EDURange: Meeting the Pedagogical Challenges of Student Participation in Cybertraining Environments

Stefan Boesen and Richard Weiss, The Evergreen State College; James Sullivan and Michael E. Locasto, University of Calgary; Jens Mache and Erik Nilsen, Lewis and Clark College

This paper reflects on the challenges that arose and the lessons learned when we used hands-on cyberoperations exercises in our courses. After exploring a range of exercises and platforms (and having discovered their limitations), we designed and built an environment for hosting such exercises called EDURange.

These limitations fall into two categories: technical and pedagogical. One of the main pedagogical issues was that most existing exercises were not aimed at teaching analysis skills, (i.e. a set of practices that support the ability to achieve understanding of complex systems). On the other hand, one of the main practical issues with existing cyber-training environments involves scalability limitations imposed by the inherent resource constraints of existing testbeds. A third techno-pedagogical issue was that scenarios were not dynamic.

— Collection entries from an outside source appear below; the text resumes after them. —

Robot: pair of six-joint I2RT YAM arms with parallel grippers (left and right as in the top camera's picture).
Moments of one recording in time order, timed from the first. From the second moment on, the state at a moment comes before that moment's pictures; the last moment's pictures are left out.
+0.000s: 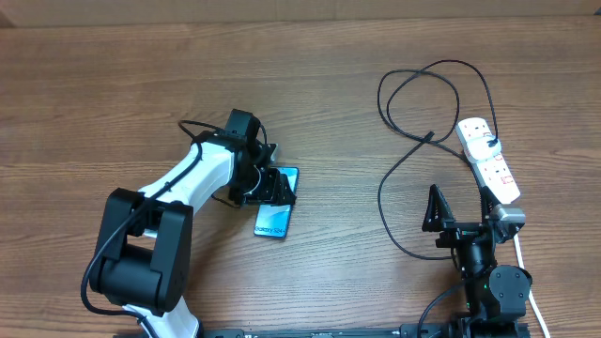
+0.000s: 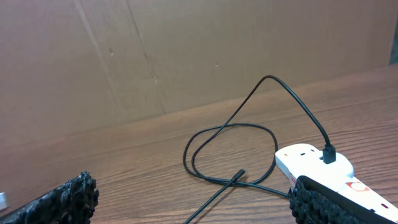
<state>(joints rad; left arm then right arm) -0.30 1.86 1.10 -0.76 0.42 -0.14 -0.01 0.01 0.02 -0.03 -0.06 0.25</state>
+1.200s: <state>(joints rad) -0.29 1.88 1.09 -0.40 1.22 -0.17 -0.01 0.01 0.02 -0.03 -0.06 0.25</state>
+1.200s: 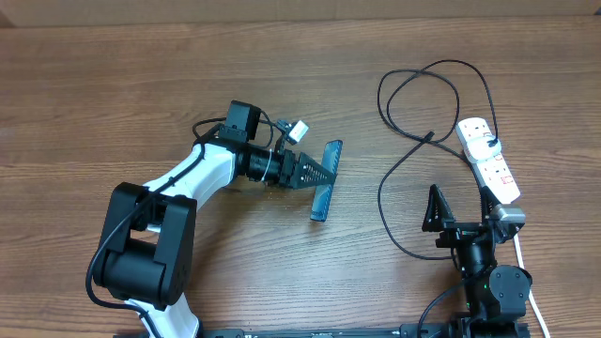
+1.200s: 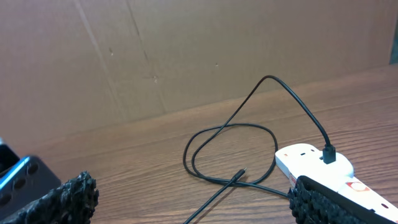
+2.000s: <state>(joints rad) -0.29 1.88 1.08 0.01 1.40 -0.88 0.00 0.01 0.02 -0.03 -0.06 0.25</state>
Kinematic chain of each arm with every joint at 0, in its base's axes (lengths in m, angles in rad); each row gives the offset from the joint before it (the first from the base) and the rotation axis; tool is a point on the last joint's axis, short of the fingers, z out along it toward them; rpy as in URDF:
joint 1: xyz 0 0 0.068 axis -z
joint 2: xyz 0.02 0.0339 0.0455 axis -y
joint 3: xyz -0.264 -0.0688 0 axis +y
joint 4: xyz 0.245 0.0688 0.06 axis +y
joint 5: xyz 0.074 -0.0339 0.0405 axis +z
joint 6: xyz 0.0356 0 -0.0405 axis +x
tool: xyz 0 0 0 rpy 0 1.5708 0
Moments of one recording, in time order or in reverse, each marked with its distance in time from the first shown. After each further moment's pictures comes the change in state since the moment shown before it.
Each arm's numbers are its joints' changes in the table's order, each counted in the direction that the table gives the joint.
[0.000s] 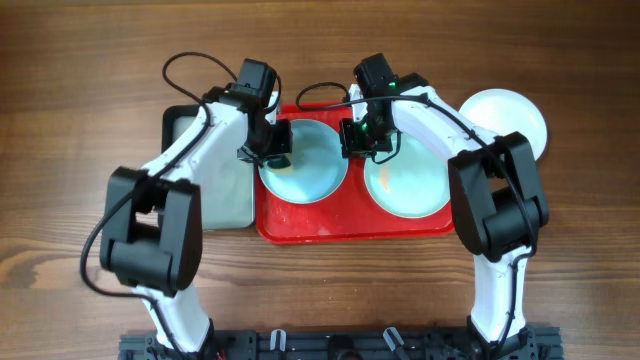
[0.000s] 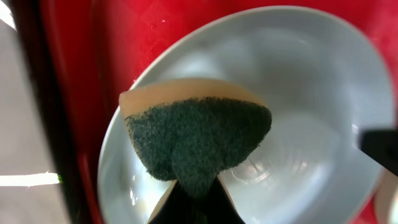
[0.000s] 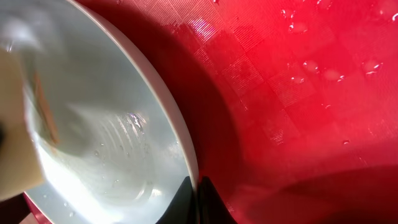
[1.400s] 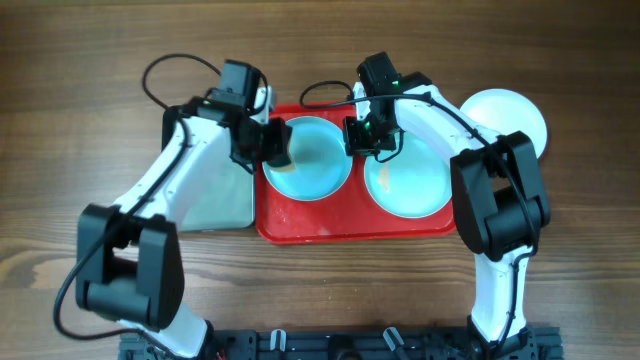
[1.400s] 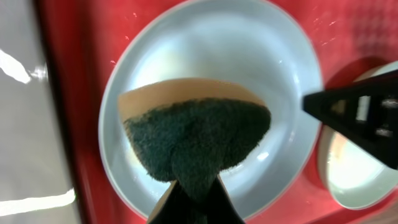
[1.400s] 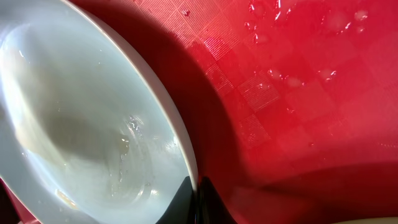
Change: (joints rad) left arm -0.020 0.168 0.106 -0.050 -0.097 -0.007; right arm 0.012 0.000 0.000 -0.001 -0.029 0.000
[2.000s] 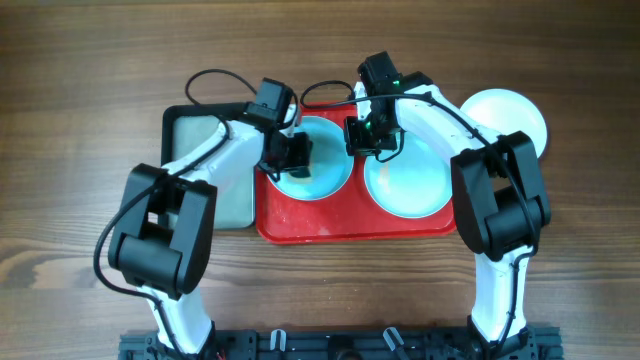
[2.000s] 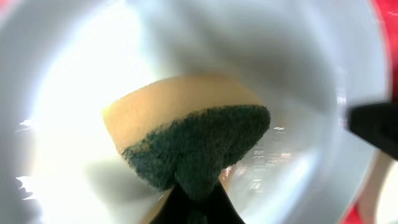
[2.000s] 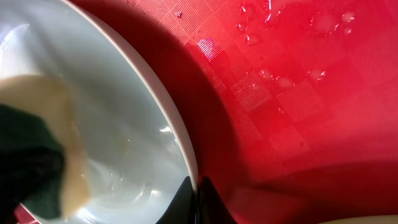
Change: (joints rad) left arm 0.093 -0.172 0.028 -0.166 -0.007 -0.030; right arm 0.001 0.000 0.000 0.001 -0.006 0.000
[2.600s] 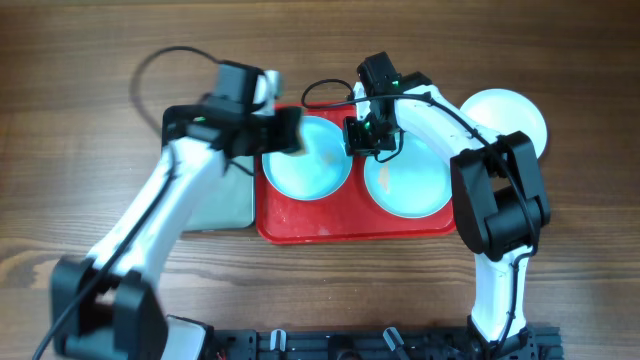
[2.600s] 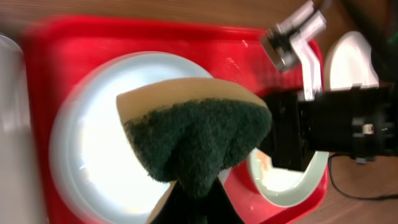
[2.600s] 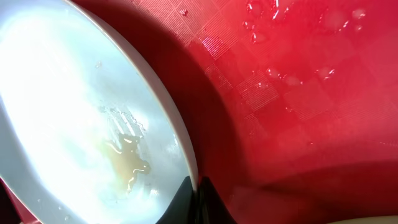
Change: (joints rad) left arm -0.064 0.352 0.008 0.059 -0.043 -0.038; right arm -0.001 0.000 0.000 0.000 0.005 0.007
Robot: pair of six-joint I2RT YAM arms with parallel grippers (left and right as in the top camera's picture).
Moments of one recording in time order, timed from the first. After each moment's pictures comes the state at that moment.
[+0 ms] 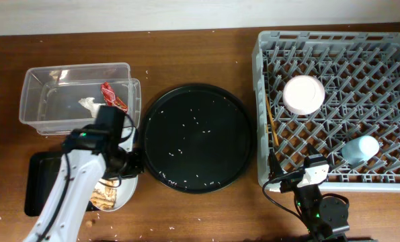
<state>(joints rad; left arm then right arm) -0.09 1.34 0.99 -1.14 0.21 -0.17 0.17 0.02 0.01 -0.07 -0.01 0.03</state>
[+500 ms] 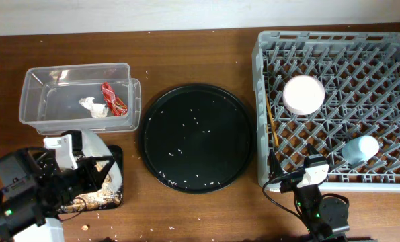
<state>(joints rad) 0.54 0.93 0.94 -1.17 0.85 0.16 0.17 0.02 0.01 -0.07 -0.01 0.03</state>
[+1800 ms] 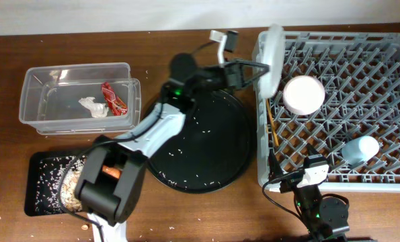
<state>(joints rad) -0.53 2.00 1.38 0.87 0.96 -1.01 0.17 0.02 0.01 -0.07 -0.02 0.03</state>
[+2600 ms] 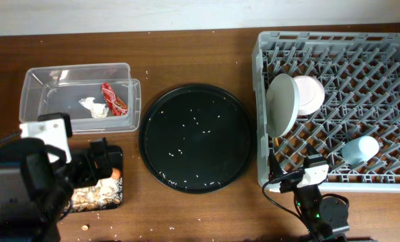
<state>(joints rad) 0.01 0.87 1.43 -1.26 -0.02 -0.13 0.17 0.02 0.01 -0.07 -0.02 0.03</state>
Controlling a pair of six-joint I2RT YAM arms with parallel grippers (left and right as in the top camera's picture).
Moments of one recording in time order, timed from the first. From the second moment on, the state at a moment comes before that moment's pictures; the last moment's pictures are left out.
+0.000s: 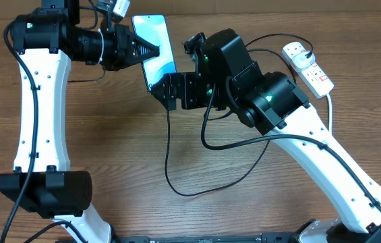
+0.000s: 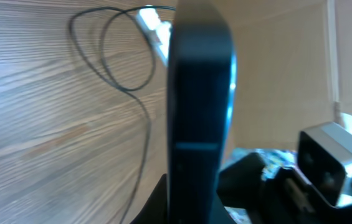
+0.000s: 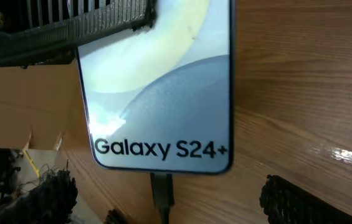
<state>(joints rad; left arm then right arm) 0.01 1.88 2.11 -1.38 1.00 -0.12 0.66 1.62 1.75 -0.88 -0.32 0.57</state>
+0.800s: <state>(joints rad) -0.13 2.19 2.11 -1.40 0.61 -0.07 0.29 1.63 1.71 -1.20 -0.03 0.57</state>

An exercise that is always the same has limited utility in that there is little incentive for students to repeat it, and with time, the solutions can be found on the Internet. EDURange allows instructors to configure aspects of the scenarios to repeatedly create new variations of the exercises. EDURange is designed especially for the needs of teaching faculty. The scenarios we have implemented each are designed specifically to nurture the development of analysis skills in students as a complement to both theoretical security concepts and specific software tools.

Available Media

Four-Week Summer Program in Cyber Security for High School Students: Practice and Experience Report

Melissa Danforth and Charles Lam, California State University, Bakersfield

Cyber security education and outreach is a national priority. It is critical to encourage high school students to pursue studies in cyber security and related fields. High school outreach is a fundamental component of a cohesive cyber security education program. Most high school outreach programs in cyber security focus on short-term events such as a capture the flag contest or the CyberPatriot competition. While a competitive event is engaging for high school students, it does not give a comprehensive overview of cyber security education and careers.

We explored the use of a four-week, hands-on, intensive summer programfor engaging and encouraging high school students to pursue cyber security education and careers. The program brings high school students and high school teachers onto the university campus to interact with university professors and university students.